= To do =
Show, in full, each line of the data that contains "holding".

= Source records =
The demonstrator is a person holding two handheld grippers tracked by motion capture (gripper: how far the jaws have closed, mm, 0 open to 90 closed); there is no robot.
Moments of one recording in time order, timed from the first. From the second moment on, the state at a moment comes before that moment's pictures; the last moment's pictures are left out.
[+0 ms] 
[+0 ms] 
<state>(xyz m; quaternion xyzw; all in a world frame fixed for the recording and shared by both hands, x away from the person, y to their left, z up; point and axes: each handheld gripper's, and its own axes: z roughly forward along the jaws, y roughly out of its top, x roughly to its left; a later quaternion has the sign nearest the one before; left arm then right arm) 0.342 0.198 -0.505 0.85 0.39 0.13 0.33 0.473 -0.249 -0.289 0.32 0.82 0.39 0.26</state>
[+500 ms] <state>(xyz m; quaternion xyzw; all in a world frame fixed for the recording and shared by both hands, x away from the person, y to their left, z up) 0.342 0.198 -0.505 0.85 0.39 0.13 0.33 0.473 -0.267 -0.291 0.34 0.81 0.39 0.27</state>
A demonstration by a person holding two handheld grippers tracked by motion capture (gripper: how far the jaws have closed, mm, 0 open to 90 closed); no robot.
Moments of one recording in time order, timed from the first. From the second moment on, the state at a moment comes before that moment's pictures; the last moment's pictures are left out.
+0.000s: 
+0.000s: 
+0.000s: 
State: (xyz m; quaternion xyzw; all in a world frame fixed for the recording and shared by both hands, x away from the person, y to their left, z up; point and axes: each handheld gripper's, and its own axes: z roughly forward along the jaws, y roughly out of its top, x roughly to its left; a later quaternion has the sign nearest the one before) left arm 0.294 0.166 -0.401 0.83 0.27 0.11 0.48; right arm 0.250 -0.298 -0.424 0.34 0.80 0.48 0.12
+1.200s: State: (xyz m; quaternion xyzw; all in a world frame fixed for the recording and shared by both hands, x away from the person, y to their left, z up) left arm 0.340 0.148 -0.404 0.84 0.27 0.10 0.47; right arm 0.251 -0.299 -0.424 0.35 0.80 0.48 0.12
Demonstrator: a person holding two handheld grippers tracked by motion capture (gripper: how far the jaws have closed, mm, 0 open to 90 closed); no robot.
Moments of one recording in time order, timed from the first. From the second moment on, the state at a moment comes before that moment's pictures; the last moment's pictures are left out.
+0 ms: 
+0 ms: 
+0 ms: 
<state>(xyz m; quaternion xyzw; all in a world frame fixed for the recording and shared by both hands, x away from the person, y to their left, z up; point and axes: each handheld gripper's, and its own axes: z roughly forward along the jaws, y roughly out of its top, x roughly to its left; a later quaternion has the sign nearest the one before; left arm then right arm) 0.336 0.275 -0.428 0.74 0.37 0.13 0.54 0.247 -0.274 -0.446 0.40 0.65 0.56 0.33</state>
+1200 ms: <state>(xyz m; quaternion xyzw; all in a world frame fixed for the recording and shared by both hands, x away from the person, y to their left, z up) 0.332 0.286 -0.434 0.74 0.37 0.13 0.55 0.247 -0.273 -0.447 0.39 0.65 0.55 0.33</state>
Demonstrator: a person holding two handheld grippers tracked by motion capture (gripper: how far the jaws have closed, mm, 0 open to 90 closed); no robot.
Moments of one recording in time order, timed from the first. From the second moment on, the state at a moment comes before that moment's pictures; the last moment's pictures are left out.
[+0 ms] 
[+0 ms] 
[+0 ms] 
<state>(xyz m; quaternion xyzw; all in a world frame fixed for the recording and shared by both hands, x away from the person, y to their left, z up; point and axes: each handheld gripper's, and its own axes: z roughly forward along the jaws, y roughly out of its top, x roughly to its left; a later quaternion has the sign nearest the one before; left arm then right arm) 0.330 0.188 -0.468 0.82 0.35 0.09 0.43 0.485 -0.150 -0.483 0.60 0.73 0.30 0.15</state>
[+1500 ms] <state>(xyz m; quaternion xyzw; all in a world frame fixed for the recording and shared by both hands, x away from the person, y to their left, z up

= Response for this exercise =
The demonstrator is a person holding two handheld grippers tracked by motion capture (gripper: how far the jaws have closed, mm, 0 open to 90 closed); there is no robot.
A demonstration by a person holding two handheld grippers tracked by motion capture (gripper: how far the jaws have closed, mm, 0 open to 90 closed); no robot.
Demonstrator: a person holding two handheld grippers tracked by motion capture (gripper: how far the jaws have closed, mm, 0 open to 90 closed); no robot.
Demonstrator: a person holding two handheld grippers tracked by motion capture (gripper: how far the jaws have closed, mm, 0 open to 90 closed); no robot.

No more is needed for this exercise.